Потом Сибхил ушла, и Пиппа осталась стоять посреди комнаты.
– Брачное ложе – это так серьезно, – еле слышно произнесла Пиппа, оглядывая убранство комнаты, над которым столько трудились.
– Именно так, моя дорогая.
В комнату вошел Ревелин при полном облачении. Его сопровождали два босых монаха, которые чуть не запутались в своих рясах, увидев Пиппу.
Она покраснела, но одарила их счастливой улыбкой. Пусть смотрят сколько хотят. Пусть видят, как выглядит настоящая женщина, когда ее желания наконец становятся явью.
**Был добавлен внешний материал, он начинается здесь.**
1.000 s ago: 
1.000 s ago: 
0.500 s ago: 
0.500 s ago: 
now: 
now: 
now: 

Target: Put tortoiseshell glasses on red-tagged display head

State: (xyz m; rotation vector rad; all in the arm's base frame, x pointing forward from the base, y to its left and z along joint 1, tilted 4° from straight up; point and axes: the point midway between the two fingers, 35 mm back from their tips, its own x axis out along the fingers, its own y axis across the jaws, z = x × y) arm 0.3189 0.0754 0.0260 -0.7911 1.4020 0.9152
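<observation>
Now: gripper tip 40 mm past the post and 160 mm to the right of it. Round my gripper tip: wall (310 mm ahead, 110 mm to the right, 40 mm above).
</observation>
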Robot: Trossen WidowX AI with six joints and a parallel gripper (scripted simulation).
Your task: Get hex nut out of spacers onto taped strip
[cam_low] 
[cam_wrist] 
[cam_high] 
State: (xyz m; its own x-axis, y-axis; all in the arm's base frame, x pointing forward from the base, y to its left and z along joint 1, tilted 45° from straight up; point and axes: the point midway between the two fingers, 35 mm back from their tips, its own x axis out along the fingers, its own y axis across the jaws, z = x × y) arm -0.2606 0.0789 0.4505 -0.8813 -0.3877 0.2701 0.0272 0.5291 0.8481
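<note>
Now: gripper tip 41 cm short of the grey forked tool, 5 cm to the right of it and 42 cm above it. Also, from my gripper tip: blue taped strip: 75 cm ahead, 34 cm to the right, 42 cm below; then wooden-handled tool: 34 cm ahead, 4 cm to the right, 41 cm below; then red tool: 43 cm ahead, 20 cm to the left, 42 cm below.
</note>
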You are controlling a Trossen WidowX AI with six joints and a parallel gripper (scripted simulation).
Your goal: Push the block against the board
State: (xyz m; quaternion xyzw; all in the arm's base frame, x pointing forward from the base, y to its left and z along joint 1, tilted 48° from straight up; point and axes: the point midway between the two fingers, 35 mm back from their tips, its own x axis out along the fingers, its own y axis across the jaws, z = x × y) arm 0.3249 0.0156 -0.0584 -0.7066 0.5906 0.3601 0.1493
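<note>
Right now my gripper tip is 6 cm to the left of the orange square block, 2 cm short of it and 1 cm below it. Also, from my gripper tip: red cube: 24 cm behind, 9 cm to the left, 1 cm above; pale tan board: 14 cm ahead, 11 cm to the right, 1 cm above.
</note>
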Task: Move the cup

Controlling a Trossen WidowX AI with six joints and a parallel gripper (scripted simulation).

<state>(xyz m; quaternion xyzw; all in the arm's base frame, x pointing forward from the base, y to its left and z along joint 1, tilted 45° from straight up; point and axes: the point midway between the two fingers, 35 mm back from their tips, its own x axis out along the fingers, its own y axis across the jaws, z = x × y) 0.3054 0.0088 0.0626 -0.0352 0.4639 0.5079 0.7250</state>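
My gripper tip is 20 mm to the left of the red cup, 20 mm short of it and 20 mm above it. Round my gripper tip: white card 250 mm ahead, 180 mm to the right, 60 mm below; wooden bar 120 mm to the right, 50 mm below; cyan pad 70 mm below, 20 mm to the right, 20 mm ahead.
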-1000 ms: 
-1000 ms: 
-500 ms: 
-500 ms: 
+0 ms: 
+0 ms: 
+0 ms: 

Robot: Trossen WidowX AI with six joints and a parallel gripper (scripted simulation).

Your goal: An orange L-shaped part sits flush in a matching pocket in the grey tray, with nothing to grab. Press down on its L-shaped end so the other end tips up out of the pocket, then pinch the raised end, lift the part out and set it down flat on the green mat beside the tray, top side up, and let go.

Она – жена О'Донахью Мара.
Один из монахов обошел комнату, раскачивая кадилом, от которого исходили прерывистые струйки благовоний, другой держал сосуд со святой водой. Ревелин взял зеленую ветвь рябины, опустил ее в воду и стал окроплять кровать, читая молитву.
– Окажи нам помощь, Господи, создавший небеса и твердь земную. Опусти благодать свою на эту кровать, чтобы возлежащие на ней могли отдыхать в мире, пошли им здравие и многие лета, аминь.
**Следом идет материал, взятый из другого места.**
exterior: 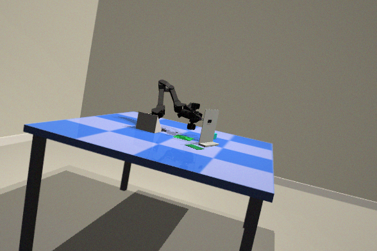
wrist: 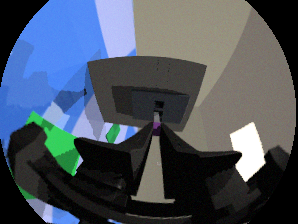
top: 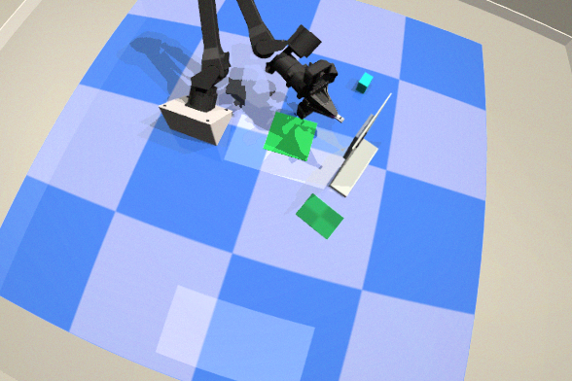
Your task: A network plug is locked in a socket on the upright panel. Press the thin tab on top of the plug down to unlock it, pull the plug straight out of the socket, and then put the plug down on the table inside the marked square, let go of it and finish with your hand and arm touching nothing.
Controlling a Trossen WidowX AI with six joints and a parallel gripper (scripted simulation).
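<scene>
Right now my gripper tip is 15 cm above the green square, 9 cm past it and 1 cm to the left of it. Round my gripper tip: network plug (right at my gripper tip); then upright panel (8 cm ahead, 5 cm below, 4 cm to the right); then cyan cube (23 cm to the left, 13 cm below, 6 cm ahead).
</scene>
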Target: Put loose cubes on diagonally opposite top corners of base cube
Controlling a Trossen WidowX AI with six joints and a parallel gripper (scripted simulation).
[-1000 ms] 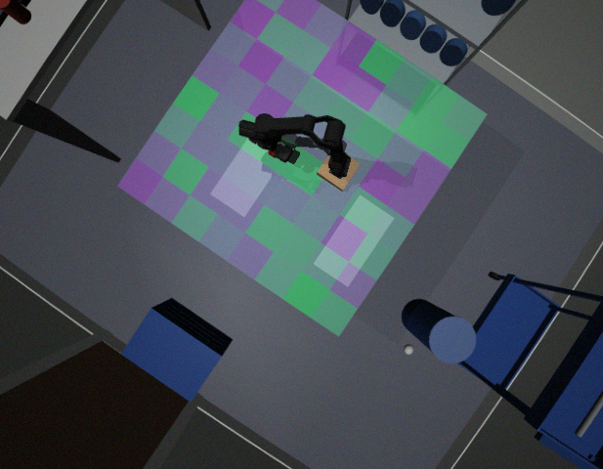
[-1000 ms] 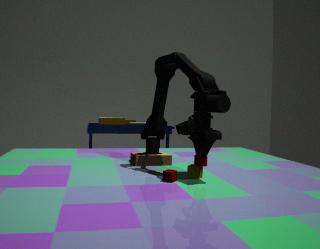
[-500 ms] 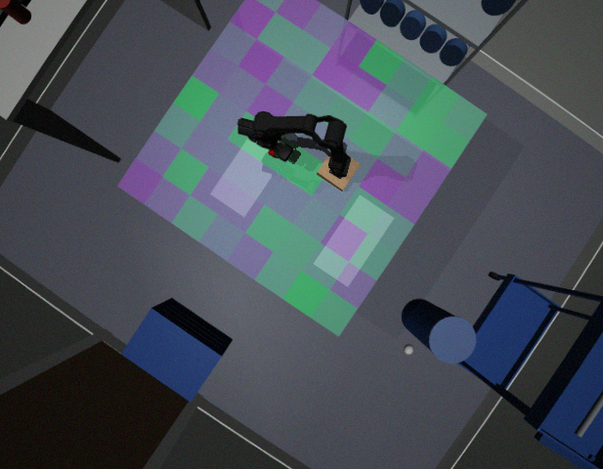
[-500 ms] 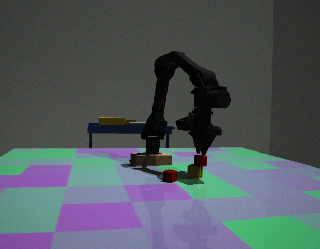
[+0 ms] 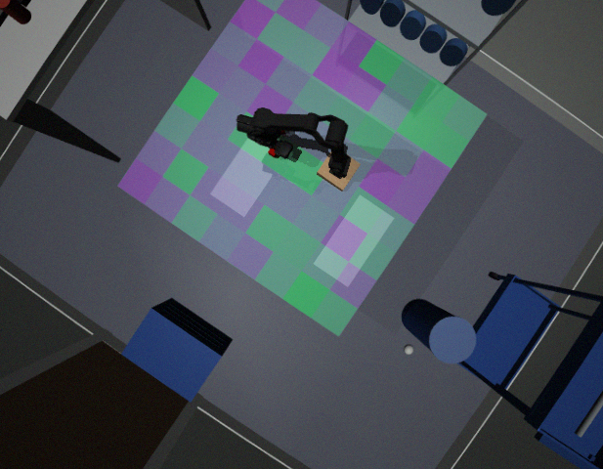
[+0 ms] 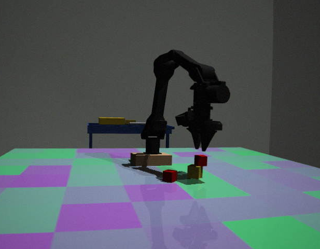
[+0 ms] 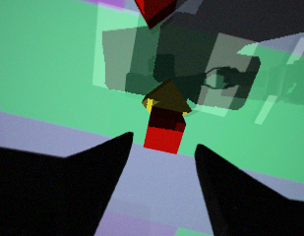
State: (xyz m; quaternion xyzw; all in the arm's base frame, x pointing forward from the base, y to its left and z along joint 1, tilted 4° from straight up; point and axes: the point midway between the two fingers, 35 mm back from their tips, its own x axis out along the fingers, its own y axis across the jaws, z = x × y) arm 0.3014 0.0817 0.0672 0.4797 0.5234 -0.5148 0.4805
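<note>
My gripper tip is now 120 mm to the left of the red cube, 70 mm above it and 30 mm short of it. Also, from my gripper tip: yellow base cube (70 mm below, 20 mm to the right).
</note>
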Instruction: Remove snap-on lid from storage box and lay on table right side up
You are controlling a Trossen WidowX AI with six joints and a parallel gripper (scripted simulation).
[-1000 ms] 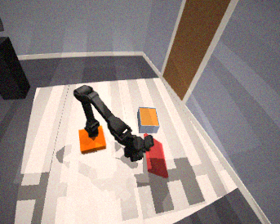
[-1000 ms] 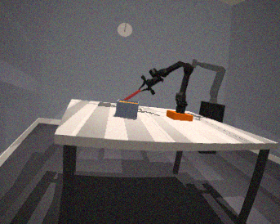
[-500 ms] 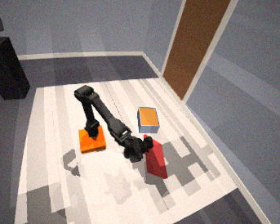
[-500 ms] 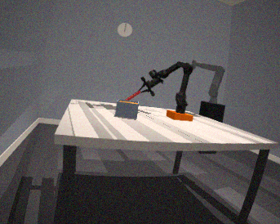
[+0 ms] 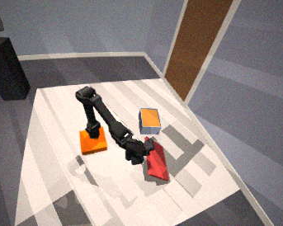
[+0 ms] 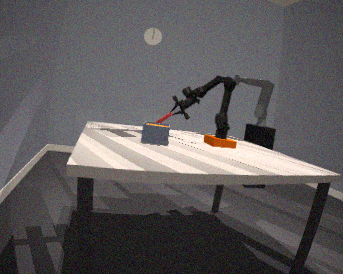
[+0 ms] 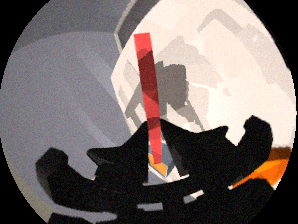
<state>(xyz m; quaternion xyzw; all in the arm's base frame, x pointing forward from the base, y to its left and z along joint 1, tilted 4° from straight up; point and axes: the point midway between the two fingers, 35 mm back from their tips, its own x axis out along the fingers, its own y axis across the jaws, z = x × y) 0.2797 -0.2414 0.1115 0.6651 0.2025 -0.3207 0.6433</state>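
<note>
The red lid is 60 mm ahead of my gripper tip, 10 mm to the right of it and 50 mm below it. The rest, counted from my gripper tip: storage box 120 mm ahead, 320 mm to the left, 100 mm below.
</note>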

Затем подошел к ней и встал рядом.
– У меня никогда не было дочери, – произнес он. – Но если бы была, я молил бы Бога, чтобы она была похожа на тебя.
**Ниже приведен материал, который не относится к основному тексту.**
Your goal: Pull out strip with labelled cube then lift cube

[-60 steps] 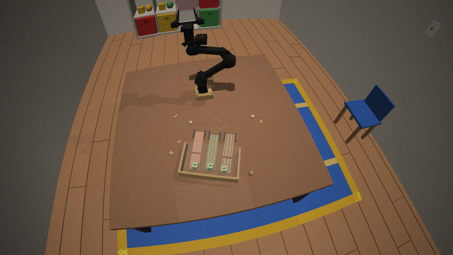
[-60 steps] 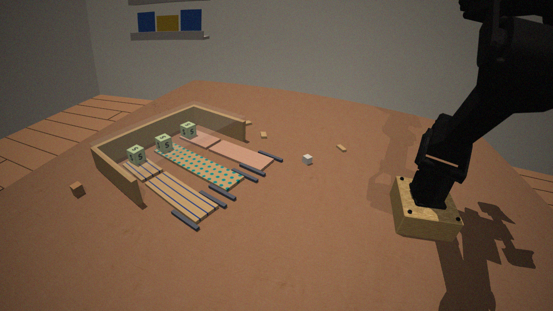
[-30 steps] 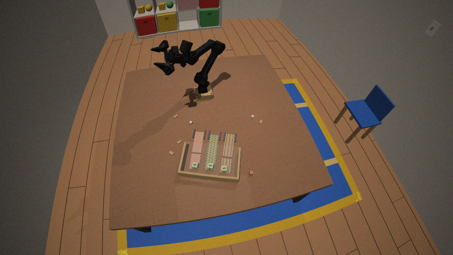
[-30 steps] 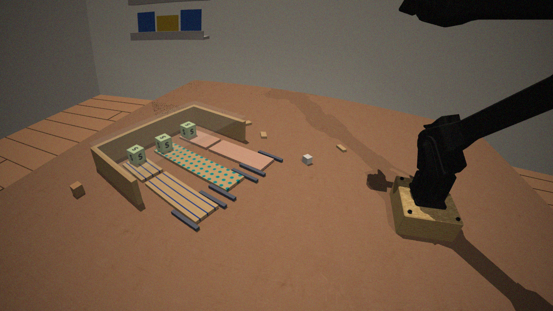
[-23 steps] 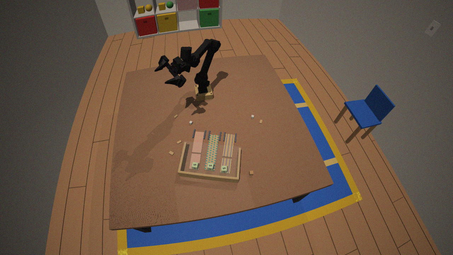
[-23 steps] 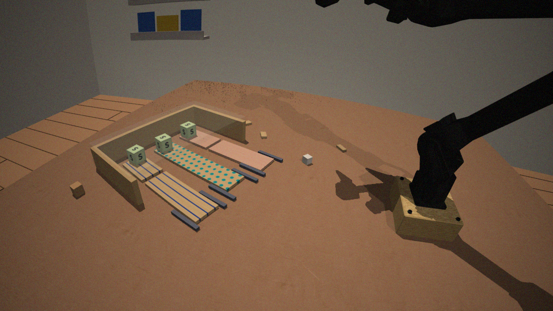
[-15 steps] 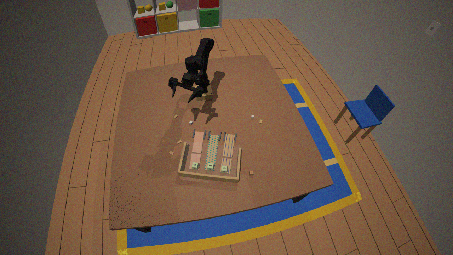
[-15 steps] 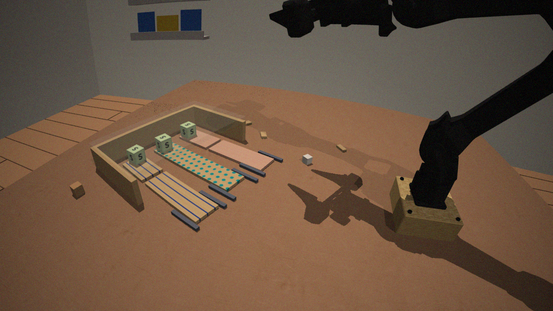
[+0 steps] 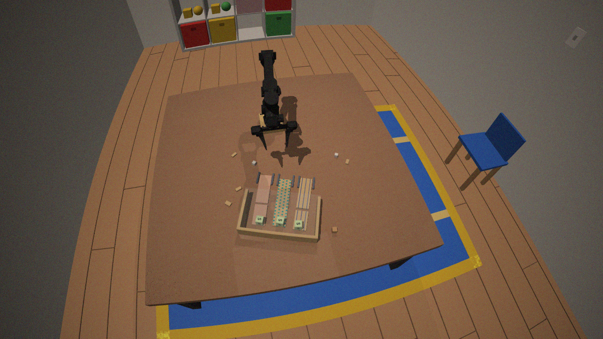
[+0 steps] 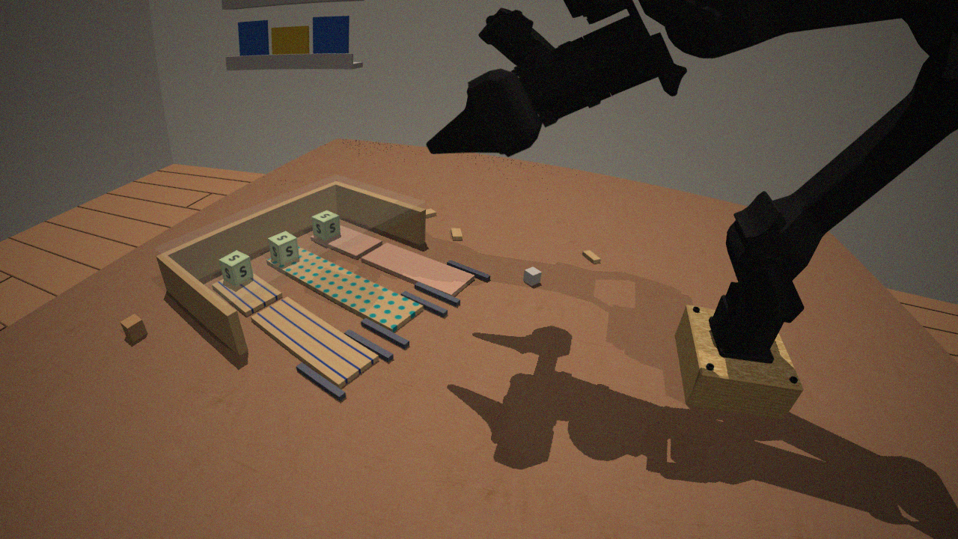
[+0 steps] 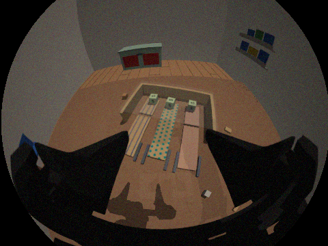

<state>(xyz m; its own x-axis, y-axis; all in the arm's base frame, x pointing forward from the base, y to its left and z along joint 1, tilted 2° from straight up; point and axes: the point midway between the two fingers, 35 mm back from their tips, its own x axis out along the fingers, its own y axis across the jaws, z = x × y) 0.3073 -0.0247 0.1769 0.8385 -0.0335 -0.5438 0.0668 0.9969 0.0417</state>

Она привстала на цыпочки и поцеловала его в щеку.
– Я никогда не знала своего отца, – призналась она. – Но мне сейчас кажется, что он у меня есть. Спасибо, Ревелин.
Он положил ладонь ей на лоб и что-то сказал по-гаэльски. Потом он с монахами ушел, и она осталась в комнате одна.
В прикрепленных к кровати подсвечниках догорали свечи, несколько угольков тлели в жаровне. Богатая обстановка, блеск золота. Она почувствовала себя избалованной и изнеженной, этакой принцессой в прекрасной башне, где даже воздух и тот вселял надежду. Все было как в ее давних мечтах, кроме одной маленькой детали.
Она никогда не думала, что ей будет так страшно.
* * *Она боялась того, что он сейчас ее увидит.
Айдан стоял в дверях, опьяненный зрелищем, которое предстало перед ним. Пиппа стояла к нему спиной, облокотившись о подоконник.
Одетая в тонкую сорочку, она казалась совсем хрупкой и прямой, как молодой побег бука. Белокурые локоны рассыпались по изящным плечам. Венок она так и не сняла.
– Ты рано покинула пир, – заговорил Айдан внезапно охрипшим голосом. – Арфист готов был помучить нас еще час-другой.
Легкая ложь, ну и пусть. Его самого тоже не было в общем зале, он заперся в своем кабинете с Доналом Огом и Ревелином, согласовывая документы, которые должны были обеспечить Пиппе ее будущее в случае его смерти. Он оставит ей богатства замка Росс, но жить она будет по законам Англии, в Блекроуз-Приори в Херт-фордшире, где был дом Оливера и Ларк де Лэйси.